**EXERCISE AIM:** What is needed is an exact printout of all the data.
###
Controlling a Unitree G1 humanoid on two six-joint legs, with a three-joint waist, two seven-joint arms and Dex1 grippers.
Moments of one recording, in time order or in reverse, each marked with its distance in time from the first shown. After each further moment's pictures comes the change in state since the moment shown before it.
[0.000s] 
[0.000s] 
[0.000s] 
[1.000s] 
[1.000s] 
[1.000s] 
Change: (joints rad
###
**WRITTEN RESPONSE:**
Controlling a Unitree G1 humanoid on two six-joint legs, with a three-joint waist, two seven-joint arms and Dex1 grippers.
Moments of one recording, in time order or in reverse, each marked with its distance in time from the first shown. After each further moment's pictures comes the change in state since the moment shown before it.
[0.000s] 
[0.000s] 
[0.000s] 
[1.000s] 
[1.000s] 
[1.000s] 
Change: (joints rad

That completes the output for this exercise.